**What the exercise asks**
Look through the data below, tally the lines where "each" occurs, and write the total alone.

........

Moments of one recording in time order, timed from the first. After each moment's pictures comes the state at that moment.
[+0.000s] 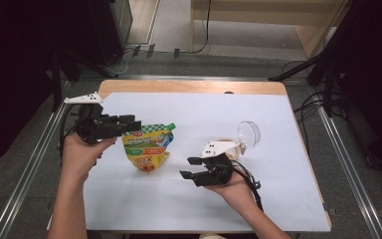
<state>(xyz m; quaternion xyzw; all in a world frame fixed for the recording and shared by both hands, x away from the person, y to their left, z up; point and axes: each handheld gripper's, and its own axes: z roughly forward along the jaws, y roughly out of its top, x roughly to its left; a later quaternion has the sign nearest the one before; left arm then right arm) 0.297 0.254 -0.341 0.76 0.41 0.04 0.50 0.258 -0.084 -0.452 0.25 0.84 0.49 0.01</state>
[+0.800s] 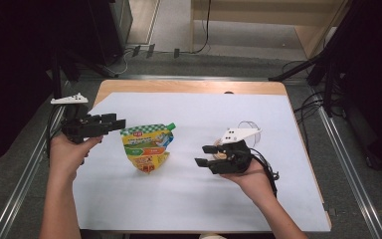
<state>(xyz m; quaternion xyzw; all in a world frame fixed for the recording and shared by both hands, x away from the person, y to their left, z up) 0.304 0.293 -0.359 0.75 0.46 0.07 0.47 0.273 -0.125 -0.419 0.27 0.83 0.50 0.01</state>
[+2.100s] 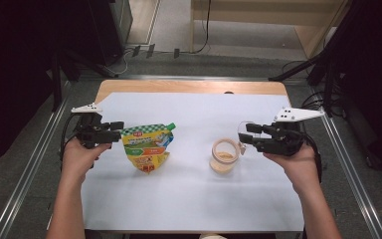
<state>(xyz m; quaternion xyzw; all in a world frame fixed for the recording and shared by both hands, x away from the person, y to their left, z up) 0.317 0.283 -0.403 0.77 0.46 0.06 0.44 0.288 -0.227 -0.369 0.33 0.79 0.52 0.08</state>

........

**Completed task**
2